System Design Basics
Scalability, reliability, availability, maintainability fundamentals
System design is the process of defining the architecture, components, modules, interfaces, and data flow of a system to satisfy specified requirements. The four pillars every senior engineer must balance are scalability (handling growth), reliability (surviving failures), availability (staying accessible), and maintainability (supporting long-term evolution). Every design decision is a trade-off — adding a cache improves performance but adds consistency complexity; adding replication improves availability but adds write overhead. Strong system design begins with clarifying requirements (functional vs. non-functional), estimating scale (QPS, storage, bandwidth), and then choosing architectural primitives that satisfy the dominant constraints.
Key Points
- Clarify scale requirements first: 100 RPS vs. 1M RPS require fundamentally different architectures — a single Postgres instance handles the former; a sharded cluster with caching handles the latter.

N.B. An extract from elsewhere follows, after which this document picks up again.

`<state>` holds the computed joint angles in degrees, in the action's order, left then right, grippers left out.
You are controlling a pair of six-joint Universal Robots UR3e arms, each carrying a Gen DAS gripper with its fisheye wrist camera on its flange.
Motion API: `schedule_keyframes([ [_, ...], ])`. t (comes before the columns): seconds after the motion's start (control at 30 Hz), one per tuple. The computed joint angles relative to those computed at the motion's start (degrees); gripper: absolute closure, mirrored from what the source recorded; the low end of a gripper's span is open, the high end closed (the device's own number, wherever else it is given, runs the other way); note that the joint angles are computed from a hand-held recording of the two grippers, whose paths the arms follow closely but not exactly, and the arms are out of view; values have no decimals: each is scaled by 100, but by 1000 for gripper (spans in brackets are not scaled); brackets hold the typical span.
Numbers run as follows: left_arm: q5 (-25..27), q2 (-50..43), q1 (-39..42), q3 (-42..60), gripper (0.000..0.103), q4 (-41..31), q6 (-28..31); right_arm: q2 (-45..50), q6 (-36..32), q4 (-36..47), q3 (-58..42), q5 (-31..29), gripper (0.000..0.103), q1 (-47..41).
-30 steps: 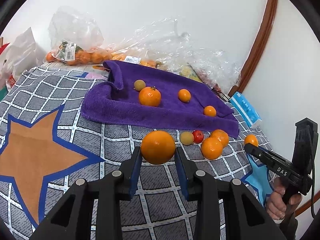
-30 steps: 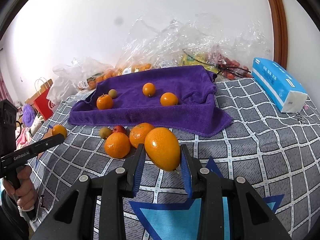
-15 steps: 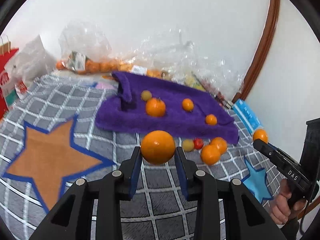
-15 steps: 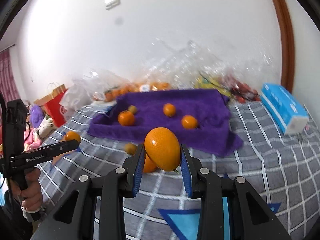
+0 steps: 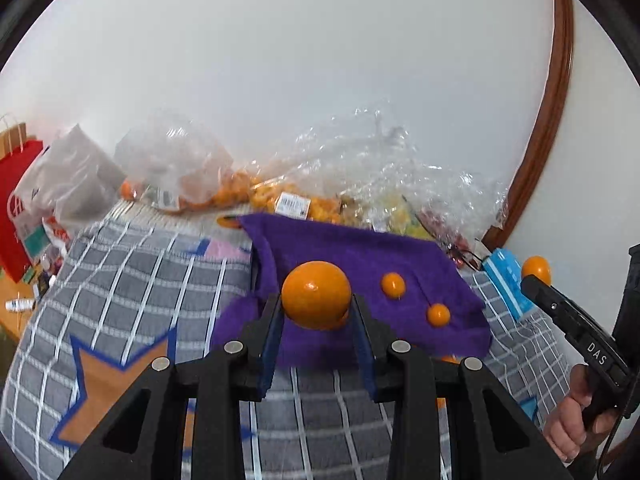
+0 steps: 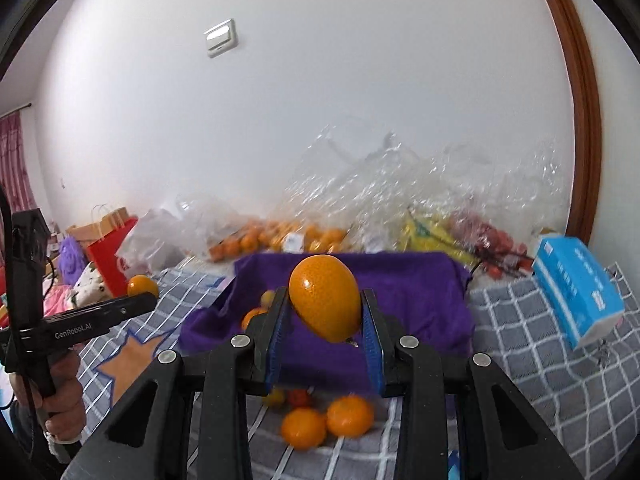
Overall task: Organize fruits
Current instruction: 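Carry both held fruits up and over onto the purple towel, then open both tools to set the fruits down on the towel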
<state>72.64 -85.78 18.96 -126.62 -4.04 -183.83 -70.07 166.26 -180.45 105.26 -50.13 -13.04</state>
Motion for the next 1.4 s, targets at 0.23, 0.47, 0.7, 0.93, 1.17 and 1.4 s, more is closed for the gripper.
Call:
schedule_keyframes([
  [0.23,175,-1394,-276,1039,71,471,-315,948,459,196,-1357,-558,69,230],
  [0.47,227,-2229,-189,1152,71,1056,-373,1743,540,735,-2033,-896,69,162],
  [0.7,-4,-2440,60,1004,71,1353,-474,2135,439,967,-2399,-1380,69,245],
  [0.93,-66,-2547,-11,1139,71,1111,-411,2436,232,1229,-2724,-1752,69,463],
  [1.17,68,-2709,-122,1367,71,751,-391,2636,195,1503,-2993,-1908,69,550],
  [1.4,71,-2795,-113,1510,71,456,-301,2682,162,1533,-3023,-2026,69,607],
])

- Back-of-envelope estimation: storage = daily writes × record size × retention days; bandwidth = QPS × average response size; start estimates before drawing boxes.
- Functional requirements define what the system does; NFRs define how well it does it — interviewers penalize candidates who jump to solutions without extracting both.
- Single Responsibility at the system level: each service should have one reason to change — mixing user authentication and payment processing in one service is a design smell.
- Scalability requires stateless application layers — any server can handle any request — with shared state externalized to caches (Redis) and databases (Cassandra, PostgreSQL).
- Reliability requires eliminating single points of failure (SPOFs) at every layer: no single DB primary, no single load balancer, no single DNS resolver.
- Start with a simple architecture and complicate only when scale demands it — premature distribution (microservices before you need them) creates operational overhead without benefit.
- Draw data flow diagrams, not just component diagrams — tracing a write operation from client to storage reveals consistency boundaries, failure modes, and latency sources.
Real-World Example
Instagram at its 2012 acquisition by Facebook had 13 employees and 30M users, running on a deliberately simple architecture: EC2 + PostgreSQL with PostGIS + Redis + Solr. They iterated to complexity (sharding, custom photo storage) only when specific bottlenecks arose — a textbook example of evolutionary architecture driven by measured constraints.